Hemophilia A is the most common severe form of hemophilia. It almost exclusively affects males. The disease can usually be treated well, but not for all sufferers. A study at the University of Bonn has now elucidated an important mechanism that is crucial for making the therapy effective. The results could help better tailor treatment to patients.
Hemophilia A patients have a defect in a protein that is important for blood clotting: factor VIII. Most patients therefore receive an intravenous injection of the functional clotting factor every few days as treatment. But frequently, and especially at the start of treatment, the immune system recognizes the injected agent as foreign to the body and attacks it. This is the most serious complication of hemophilia treatment because factor VIII can then no longer work.
In these cases, immune tolerance therapy, which was also developed at the University Hospital Bonn (UKB) more than 40 years ago, often helps. This involves regularly injecting the hemophiliacs with a high dose of factor VIII over several months. The immune system thereby gets used to the injected protein and tolerates it. The underlying immune mechanisms are unknown.
“However, this doesn’t always work,” explains Prof. Dr. Johannes Oldenburg, Director of the Institute for Experimental Hematology and Transfusion Medicine at the UKB. “In about 30% of patients, tolerance induction does not lead to success. So your body’s own defenses continue to attack and destroy the factor VIII protein, which means that factor VIII cannot be used for treatment. We wanted to know the reason for this.”
To this end, the team looked at two cell types in the immune system, B cells and regulatory T cells. B cells recognize foreign molecules in the body and produce antibodies against them, which switch off the function of the molecule. For factor VIII, this means that it is no longer effective in hemophilia treatment.
Brake in the immune system
Regulatory T cells prevent an immune response from being too strong or lasting too long. The researchers have now found a new type among them that can act specifically against certain B cells rather than just non-specifically against all immune responses.
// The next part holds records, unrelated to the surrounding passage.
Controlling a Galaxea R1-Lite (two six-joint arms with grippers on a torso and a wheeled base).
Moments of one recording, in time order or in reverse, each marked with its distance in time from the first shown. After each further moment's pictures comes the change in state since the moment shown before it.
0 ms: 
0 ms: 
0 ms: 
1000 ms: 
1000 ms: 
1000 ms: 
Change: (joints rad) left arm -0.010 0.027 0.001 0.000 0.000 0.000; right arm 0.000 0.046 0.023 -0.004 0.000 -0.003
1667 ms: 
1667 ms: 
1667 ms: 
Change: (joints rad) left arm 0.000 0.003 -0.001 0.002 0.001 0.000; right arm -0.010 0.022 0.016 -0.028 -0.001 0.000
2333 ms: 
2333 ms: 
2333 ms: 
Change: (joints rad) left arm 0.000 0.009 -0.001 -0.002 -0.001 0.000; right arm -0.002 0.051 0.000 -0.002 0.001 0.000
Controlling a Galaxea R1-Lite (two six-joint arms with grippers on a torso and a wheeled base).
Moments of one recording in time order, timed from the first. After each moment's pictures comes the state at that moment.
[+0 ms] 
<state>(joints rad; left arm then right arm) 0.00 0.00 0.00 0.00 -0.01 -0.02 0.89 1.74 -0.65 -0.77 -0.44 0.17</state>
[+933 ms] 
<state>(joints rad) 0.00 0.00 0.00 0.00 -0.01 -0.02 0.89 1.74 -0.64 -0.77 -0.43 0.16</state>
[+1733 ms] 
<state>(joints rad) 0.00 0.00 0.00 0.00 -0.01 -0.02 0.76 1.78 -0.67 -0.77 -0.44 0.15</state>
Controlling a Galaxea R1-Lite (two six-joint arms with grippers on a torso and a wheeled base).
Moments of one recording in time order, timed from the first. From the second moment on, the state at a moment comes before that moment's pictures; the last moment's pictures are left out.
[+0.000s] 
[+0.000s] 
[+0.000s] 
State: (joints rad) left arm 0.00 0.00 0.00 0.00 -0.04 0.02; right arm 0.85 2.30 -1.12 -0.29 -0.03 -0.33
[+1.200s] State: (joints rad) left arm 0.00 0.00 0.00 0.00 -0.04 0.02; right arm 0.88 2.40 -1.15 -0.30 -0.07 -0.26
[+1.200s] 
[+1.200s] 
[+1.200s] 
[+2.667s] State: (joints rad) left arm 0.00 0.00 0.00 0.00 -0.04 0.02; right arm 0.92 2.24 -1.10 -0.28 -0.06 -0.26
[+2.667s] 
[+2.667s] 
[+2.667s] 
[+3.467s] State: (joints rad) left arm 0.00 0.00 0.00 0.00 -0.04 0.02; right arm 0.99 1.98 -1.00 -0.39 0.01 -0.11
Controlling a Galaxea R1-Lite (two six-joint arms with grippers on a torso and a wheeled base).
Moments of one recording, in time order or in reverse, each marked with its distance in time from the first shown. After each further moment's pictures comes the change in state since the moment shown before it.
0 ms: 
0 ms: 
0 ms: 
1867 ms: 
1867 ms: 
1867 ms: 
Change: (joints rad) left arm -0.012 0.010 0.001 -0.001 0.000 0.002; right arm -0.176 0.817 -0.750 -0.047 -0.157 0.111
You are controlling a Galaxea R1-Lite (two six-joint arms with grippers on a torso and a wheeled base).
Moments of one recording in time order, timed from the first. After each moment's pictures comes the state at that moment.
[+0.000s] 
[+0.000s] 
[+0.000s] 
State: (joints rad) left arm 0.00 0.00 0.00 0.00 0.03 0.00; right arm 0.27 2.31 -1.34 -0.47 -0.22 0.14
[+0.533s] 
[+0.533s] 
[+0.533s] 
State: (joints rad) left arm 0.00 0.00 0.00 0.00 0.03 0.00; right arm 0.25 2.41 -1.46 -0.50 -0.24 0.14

“We were able to show that immunotolerance therapy results in the generation of regulatory T cells that exclusively induce B cells against factor VIII to commit suicide,” says Dr. Janine Becker-Gotot of the Institute of Molecular Medicine and Experimental Immunology (IMMEI) at UKB. “These T cells have a sensor that allows them to recognize and attach to the corresponding B cells. In addition, they have the ability to push the self-destruct button on the surface of B cells.”
This button is a molecule called PD-1. By activating it, it starts a program in the B cell that results in its death. Every active B cell has this button. “Our experiments enabled us for the first time to detect regulatory T cells that can activate this self-destruct button only in very specific B cells, in order to specifically prevent unwanted immune responses,” explains IMMEI Director Prof. Dr. Christian Kurts.
The more PD-1 buttons the B cells against factor VIII carry on their surface, the easier it is for them to be driven to suicide by immune tolerance therapy. “The amount of PD-1 varies from person to person,” Becker-Gotot explains. “If it’s very low to begin with, there’s a good chance that many inhibitor-producing B cells will survive and continue to neutralize the injected factor VIII.”
Test to show in whom immunotolerance therapy is useful
Interestingly, B cells also produce more PD-1 once they come into contact with regulatory T cells. “We can now test how strong this reaction is,” the researcher says. “If PD-1 levels go up shortly after starting immune tolerance therapy and then stay up, that’s a clear sign that the treatment is going to be successful.” The team is currently developing a blood test that can be used to detect whether or not immune tolerance therapy is working in patients during the prolonged treatment.
“Our findings have great basic scientific value,” explains Prof. Kurts, “and not just for hemophilia, but also for other congenital disorders where missing proteins are replaced therapeutically. In the long term, they could also be used to develop new treatments.”